What shines most about “Shot Caller” is its superb pacing throughout. The plot periodically jumps between the present as Money, newly released from prison and ordered by the Aryans to complete a gun sale, and the past as Jacob, a family man undergoing his transformation into Money. Showing the root of Jacob’s downfall and his terrifying transformation into Money, this contrasting of identities and time periods is what elevates “Shot Caller” above other crime dramas. No time is wasted. It has a breakneck speed that persists and is as tense as any movie I have seen this year. Possibly more so thanks to Nikolaj Coster-Waldau’s performance. He’s aided by co-stars Jon Berthenal (Fury, The Walking Dead), Omar Hardwick (Power), and Jefferey Donovan (Burn Notice) to name a few, though none deliver a performance anything close to Nikolaj Coster-Waldau’s.

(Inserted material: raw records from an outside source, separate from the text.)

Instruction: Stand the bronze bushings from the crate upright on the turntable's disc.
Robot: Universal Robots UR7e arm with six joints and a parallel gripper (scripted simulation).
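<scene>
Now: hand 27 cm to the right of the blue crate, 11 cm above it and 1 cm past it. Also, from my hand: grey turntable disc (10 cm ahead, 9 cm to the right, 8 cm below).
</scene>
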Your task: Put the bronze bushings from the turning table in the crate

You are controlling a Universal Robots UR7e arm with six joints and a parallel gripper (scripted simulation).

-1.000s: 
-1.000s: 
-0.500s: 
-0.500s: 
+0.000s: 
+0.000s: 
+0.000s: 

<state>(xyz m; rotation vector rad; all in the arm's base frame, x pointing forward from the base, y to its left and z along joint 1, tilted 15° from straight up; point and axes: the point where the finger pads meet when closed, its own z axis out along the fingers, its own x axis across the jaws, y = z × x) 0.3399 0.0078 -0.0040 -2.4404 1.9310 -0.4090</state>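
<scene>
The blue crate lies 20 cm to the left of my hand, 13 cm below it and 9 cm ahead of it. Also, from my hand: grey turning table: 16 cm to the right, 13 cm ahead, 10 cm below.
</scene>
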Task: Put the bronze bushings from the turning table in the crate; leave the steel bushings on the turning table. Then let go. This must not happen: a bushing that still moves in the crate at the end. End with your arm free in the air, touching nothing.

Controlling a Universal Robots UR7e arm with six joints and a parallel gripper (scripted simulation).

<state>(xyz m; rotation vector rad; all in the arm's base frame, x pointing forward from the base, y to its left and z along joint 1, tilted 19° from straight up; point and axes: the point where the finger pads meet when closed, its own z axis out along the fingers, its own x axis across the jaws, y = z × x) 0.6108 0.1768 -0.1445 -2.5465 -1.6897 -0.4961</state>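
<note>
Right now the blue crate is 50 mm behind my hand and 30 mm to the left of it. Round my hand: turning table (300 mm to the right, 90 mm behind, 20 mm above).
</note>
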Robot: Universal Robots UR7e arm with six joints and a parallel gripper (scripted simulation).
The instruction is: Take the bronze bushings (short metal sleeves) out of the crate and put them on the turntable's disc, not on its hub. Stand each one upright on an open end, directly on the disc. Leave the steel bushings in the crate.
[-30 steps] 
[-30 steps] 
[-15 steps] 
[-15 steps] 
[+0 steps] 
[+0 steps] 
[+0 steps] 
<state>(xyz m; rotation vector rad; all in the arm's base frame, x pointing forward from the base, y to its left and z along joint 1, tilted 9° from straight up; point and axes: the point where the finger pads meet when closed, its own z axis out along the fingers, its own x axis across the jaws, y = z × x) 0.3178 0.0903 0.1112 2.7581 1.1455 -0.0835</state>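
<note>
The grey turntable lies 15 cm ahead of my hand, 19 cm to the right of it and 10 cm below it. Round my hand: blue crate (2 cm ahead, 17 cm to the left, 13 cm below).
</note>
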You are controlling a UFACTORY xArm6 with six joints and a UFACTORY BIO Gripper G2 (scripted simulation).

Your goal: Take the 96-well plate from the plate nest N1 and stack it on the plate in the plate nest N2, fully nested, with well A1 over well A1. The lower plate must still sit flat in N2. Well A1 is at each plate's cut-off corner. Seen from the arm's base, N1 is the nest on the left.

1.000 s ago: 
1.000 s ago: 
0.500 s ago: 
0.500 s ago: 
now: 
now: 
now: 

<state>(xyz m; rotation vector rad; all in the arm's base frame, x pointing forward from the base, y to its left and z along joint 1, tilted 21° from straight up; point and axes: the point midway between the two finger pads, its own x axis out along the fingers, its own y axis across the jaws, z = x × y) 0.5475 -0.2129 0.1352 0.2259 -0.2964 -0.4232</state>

While “Shot Caller” is a tale of one father going to extremes to survive and make it home to his family, it also serves as a commentary on the state of our criminal justice system. It’s not very subtle in its messaging; a character literally says, “once a dude is institutionalized anythings possible.”  The story suggests that prisons do a better job of institutionalizing criminals rather than rehabilitating them. I think the film presents a believable enough scenario that even those with the best intentions can become institutionalized and become someone they never thought possible. In this regard, the film does an adequate job getting its message across.

I found myself thinking about “Shot Caller” more than expected, and that’s a testament to the grounded believability of events that transpire. This is easily one of the best movies I have seen so far this year, and I would put it up there with other crime drama classics such as “American History X” and “Training Day”.